(Data section Opens)

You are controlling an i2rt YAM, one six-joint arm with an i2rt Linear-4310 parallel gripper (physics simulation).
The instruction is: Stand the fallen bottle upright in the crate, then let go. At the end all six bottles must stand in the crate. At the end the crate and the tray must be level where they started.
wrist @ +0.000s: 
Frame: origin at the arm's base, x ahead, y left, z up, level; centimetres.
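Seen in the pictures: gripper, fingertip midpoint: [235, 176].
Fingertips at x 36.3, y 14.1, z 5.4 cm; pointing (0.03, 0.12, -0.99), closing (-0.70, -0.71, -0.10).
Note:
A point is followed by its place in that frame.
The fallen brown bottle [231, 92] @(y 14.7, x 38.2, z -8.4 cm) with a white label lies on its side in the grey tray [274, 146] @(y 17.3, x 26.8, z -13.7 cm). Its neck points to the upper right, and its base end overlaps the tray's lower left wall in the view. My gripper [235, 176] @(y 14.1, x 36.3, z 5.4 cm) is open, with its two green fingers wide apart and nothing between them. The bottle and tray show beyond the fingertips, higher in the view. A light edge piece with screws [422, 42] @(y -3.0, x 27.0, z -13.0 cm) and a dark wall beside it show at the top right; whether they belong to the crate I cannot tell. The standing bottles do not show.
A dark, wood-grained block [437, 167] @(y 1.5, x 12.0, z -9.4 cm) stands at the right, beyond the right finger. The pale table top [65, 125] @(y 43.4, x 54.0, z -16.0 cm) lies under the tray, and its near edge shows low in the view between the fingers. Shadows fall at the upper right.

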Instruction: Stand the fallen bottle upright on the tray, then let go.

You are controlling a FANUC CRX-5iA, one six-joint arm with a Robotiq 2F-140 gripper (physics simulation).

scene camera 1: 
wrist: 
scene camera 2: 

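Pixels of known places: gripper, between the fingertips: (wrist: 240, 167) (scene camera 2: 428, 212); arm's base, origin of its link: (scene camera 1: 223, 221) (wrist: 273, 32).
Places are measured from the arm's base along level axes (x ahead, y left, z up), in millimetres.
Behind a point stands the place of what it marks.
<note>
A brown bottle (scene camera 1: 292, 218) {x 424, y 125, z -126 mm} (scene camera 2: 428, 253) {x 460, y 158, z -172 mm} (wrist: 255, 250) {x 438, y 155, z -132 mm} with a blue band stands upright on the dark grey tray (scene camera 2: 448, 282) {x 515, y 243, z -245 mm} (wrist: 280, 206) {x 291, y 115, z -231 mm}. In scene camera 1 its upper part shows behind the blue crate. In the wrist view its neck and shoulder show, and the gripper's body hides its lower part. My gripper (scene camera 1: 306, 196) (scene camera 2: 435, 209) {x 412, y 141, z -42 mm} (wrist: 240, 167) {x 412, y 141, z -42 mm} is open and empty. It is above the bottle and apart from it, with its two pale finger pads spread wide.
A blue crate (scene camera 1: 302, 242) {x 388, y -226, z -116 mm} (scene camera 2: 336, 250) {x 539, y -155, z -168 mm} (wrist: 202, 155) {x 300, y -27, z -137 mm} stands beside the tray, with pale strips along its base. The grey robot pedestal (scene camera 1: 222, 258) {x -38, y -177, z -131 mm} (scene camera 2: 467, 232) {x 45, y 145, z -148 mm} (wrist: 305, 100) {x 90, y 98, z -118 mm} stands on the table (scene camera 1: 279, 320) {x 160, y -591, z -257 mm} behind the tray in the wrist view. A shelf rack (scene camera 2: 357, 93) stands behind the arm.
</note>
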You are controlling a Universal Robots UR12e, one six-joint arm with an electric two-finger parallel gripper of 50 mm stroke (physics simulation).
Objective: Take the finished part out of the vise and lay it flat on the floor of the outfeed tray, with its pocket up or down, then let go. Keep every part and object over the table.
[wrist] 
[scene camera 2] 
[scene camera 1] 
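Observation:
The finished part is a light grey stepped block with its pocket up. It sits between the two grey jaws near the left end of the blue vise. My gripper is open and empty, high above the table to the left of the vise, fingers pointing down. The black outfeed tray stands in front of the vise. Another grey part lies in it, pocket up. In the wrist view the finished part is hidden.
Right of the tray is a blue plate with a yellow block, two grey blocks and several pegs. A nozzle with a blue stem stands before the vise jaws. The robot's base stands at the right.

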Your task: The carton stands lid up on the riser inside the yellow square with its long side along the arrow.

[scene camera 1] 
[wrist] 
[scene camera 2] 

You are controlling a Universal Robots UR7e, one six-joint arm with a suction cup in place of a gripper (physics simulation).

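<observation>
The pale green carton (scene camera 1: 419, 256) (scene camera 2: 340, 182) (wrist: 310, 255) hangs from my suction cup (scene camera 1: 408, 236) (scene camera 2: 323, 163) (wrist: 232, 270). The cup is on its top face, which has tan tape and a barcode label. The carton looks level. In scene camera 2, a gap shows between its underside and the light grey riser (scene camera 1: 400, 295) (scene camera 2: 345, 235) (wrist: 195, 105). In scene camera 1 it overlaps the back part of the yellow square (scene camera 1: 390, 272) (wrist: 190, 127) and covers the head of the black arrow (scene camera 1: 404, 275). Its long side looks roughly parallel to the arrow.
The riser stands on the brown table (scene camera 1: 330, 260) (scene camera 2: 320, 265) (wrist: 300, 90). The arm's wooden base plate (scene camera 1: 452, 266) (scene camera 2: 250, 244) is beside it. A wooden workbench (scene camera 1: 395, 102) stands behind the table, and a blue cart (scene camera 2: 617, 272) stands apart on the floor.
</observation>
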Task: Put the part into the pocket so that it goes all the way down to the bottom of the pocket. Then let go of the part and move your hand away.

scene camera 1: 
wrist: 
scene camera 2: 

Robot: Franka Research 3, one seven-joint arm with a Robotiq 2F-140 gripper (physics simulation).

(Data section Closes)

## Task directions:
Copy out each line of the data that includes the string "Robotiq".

## Answer area:
You are controlling a FANUC CRX-5iA, one six-joint arm with a Robotiq 2F-140 gripper (physics simulation).
Robot: Franka Research 3, one seven-joint arm with a Robotiq 2F-140 gripper (physics simulation).

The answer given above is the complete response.